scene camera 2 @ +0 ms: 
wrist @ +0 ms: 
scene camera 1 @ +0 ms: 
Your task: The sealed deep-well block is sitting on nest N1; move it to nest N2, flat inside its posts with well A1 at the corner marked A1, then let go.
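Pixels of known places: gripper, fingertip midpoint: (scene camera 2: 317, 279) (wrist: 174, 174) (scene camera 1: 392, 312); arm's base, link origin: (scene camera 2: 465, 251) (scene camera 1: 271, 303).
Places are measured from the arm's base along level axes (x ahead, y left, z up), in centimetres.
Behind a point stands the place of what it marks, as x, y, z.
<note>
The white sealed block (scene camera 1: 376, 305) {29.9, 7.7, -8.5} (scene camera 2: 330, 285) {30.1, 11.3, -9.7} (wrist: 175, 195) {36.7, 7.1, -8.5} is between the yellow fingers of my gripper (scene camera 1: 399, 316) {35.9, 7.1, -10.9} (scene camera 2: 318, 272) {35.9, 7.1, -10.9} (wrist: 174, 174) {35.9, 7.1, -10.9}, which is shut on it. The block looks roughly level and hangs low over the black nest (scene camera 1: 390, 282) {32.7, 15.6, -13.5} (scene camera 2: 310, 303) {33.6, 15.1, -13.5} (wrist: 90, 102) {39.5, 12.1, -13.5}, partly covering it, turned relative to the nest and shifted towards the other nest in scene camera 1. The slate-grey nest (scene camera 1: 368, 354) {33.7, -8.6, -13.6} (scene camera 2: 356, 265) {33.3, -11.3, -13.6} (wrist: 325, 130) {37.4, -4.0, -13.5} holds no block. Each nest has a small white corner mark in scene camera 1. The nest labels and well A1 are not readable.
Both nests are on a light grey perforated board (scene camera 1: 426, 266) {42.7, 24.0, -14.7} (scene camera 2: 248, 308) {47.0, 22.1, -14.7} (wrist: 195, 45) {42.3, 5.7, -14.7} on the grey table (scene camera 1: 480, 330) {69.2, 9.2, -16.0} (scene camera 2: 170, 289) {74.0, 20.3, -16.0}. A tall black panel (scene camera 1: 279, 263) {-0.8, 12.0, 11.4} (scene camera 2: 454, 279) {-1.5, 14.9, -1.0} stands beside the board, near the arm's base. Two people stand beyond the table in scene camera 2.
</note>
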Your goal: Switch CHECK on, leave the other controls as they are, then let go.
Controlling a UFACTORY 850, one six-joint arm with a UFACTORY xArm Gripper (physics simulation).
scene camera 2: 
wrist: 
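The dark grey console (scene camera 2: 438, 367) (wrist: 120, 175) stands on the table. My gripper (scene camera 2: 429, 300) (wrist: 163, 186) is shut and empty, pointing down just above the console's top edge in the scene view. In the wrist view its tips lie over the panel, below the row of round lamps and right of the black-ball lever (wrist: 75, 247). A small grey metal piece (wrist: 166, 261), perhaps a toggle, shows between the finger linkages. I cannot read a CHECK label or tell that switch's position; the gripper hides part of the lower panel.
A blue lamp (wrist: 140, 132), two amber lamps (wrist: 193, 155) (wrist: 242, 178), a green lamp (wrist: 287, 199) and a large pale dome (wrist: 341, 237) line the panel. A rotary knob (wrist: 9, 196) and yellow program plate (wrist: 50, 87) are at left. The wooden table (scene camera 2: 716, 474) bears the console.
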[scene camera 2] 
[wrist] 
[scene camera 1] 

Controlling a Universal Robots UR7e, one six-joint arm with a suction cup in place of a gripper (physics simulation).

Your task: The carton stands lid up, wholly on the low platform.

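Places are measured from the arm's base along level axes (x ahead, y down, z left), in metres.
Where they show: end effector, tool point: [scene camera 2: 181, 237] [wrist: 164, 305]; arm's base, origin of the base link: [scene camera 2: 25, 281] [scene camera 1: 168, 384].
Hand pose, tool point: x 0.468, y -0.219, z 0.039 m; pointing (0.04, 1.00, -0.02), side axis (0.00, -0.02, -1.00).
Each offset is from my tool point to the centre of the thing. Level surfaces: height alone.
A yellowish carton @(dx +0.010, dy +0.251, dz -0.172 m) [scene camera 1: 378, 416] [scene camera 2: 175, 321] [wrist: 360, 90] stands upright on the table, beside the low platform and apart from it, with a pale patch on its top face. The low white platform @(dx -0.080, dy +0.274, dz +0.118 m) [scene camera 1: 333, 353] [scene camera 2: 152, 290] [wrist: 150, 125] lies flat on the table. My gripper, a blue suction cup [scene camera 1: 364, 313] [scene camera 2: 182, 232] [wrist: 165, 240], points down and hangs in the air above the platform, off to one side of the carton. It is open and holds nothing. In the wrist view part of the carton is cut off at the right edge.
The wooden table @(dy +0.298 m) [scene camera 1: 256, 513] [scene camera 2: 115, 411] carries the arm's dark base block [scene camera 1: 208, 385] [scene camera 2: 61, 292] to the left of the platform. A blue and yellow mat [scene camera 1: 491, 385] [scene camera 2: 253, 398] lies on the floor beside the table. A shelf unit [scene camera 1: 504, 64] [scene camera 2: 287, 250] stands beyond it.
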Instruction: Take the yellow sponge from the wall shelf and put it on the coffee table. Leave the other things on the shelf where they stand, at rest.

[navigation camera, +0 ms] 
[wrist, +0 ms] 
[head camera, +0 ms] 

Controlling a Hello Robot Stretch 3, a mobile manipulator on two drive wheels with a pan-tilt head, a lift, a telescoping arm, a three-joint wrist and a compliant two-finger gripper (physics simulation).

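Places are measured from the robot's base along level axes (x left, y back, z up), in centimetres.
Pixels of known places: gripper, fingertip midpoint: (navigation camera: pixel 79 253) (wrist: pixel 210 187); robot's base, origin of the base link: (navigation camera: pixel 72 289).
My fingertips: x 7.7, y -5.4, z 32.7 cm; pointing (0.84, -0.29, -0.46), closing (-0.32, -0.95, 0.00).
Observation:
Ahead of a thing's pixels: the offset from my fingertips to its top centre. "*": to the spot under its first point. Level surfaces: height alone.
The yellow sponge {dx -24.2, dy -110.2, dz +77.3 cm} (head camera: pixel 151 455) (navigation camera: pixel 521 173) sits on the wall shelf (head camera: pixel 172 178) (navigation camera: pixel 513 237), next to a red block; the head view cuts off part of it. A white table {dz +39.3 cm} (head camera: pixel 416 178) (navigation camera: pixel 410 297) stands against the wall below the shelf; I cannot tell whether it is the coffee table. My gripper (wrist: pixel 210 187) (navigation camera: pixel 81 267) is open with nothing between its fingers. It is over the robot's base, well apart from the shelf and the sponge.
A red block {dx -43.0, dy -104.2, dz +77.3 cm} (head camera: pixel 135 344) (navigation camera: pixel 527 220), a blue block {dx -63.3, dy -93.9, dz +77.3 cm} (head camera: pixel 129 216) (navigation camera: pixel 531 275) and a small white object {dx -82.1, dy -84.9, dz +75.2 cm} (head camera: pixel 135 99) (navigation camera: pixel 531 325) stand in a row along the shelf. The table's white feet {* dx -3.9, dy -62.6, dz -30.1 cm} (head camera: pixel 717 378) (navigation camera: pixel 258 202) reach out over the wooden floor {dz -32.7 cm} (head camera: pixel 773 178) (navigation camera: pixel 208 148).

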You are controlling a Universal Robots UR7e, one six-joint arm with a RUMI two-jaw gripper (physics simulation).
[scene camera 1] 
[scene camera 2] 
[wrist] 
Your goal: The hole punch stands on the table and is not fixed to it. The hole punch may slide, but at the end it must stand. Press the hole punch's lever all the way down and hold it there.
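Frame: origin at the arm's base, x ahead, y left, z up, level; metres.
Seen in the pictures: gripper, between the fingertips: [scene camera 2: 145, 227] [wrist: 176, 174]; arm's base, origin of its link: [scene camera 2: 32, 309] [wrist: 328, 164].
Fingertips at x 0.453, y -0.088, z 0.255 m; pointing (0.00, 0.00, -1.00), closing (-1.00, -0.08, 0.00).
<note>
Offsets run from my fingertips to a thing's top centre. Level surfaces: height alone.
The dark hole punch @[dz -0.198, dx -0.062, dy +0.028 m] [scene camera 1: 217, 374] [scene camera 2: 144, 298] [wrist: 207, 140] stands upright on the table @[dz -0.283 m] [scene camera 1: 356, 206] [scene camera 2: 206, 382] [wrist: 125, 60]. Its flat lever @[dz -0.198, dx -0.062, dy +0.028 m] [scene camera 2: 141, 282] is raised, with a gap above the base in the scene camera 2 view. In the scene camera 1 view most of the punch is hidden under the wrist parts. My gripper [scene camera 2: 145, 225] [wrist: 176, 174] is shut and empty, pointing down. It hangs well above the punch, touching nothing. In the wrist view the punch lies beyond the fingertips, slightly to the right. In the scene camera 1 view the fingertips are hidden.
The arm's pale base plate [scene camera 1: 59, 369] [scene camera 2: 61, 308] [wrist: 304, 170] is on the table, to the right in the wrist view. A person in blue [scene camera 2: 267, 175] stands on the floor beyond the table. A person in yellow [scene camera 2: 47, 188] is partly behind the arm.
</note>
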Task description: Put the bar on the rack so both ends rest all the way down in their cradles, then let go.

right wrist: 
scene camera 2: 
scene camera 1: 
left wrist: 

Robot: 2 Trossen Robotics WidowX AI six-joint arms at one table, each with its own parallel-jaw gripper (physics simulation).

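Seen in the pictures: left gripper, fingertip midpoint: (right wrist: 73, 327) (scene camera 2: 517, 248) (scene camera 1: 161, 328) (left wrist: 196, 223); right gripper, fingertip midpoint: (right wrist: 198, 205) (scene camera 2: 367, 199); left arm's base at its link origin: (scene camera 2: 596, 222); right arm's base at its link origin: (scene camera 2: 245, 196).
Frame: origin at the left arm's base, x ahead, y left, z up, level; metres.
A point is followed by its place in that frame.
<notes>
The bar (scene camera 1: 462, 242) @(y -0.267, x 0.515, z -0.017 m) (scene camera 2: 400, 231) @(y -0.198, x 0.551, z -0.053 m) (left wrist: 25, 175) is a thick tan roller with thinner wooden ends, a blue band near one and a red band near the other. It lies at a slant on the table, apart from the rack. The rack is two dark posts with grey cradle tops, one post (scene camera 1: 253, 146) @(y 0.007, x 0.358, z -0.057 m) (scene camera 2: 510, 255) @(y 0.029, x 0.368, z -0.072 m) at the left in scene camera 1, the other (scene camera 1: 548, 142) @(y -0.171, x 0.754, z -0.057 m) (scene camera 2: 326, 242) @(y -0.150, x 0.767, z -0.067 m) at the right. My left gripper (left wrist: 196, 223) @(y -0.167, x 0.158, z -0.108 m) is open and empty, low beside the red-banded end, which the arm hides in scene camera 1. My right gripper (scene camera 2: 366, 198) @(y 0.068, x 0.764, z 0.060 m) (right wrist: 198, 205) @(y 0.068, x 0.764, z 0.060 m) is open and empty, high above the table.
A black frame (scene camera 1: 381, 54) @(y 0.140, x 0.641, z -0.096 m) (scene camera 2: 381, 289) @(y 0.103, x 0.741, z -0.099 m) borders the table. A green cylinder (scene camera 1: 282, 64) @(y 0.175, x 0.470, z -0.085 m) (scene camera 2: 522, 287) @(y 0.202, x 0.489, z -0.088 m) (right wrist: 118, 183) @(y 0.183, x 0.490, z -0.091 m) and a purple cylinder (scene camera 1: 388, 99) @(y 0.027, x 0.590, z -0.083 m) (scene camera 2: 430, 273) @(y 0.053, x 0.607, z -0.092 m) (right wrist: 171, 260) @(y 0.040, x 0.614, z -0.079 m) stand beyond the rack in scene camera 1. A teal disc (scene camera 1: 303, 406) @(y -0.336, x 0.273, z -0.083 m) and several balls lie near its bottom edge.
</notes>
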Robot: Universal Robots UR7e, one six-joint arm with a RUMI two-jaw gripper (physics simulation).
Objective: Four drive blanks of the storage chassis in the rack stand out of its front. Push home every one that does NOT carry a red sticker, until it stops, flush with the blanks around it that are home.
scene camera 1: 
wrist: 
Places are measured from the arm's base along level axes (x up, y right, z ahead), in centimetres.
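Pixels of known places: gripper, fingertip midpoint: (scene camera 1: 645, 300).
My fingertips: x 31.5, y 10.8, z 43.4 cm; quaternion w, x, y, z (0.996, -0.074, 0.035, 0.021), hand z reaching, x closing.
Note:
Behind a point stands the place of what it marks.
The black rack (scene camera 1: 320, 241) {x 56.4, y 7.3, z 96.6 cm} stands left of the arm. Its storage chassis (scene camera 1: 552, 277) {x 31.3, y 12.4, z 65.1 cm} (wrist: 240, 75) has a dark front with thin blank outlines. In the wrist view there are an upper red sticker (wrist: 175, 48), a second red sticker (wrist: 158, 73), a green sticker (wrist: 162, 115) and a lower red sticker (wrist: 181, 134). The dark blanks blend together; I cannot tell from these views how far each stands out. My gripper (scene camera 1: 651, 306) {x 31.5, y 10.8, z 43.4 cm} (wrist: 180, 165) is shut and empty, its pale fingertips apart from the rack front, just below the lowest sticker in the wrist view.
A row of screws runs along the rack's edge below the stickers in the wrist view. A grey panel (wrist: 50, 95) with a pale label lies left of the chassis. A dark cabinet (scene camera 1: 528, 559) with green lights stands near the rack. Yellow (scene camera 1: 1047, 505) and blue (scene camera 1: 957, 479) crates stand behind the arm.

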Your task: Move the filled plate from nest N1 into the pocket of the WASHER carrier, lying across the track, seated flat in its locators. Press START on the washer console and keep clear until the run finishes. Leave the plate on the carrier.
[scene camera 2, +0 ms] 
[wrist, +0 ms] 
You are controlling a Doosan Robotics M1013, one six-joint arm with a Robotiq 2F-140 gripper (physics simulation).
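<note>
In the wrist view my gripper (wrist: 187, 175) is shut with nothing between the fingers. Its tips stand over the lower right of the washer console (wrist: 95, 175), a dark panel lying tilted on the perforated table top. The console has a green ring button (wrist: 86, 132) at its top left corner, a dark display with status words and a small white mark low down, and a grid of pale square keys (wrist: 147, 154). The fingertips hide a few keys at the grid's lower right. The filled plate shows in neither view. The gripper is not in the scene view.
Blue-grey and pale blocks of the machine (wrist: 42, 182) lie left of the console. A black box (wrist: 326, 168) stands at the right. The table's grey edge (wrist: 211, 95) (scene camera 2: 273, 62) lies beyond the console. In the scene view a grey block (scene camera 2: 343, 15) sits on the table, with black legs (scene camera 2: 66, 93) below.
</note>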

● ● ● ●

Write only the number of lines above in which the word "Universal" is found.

3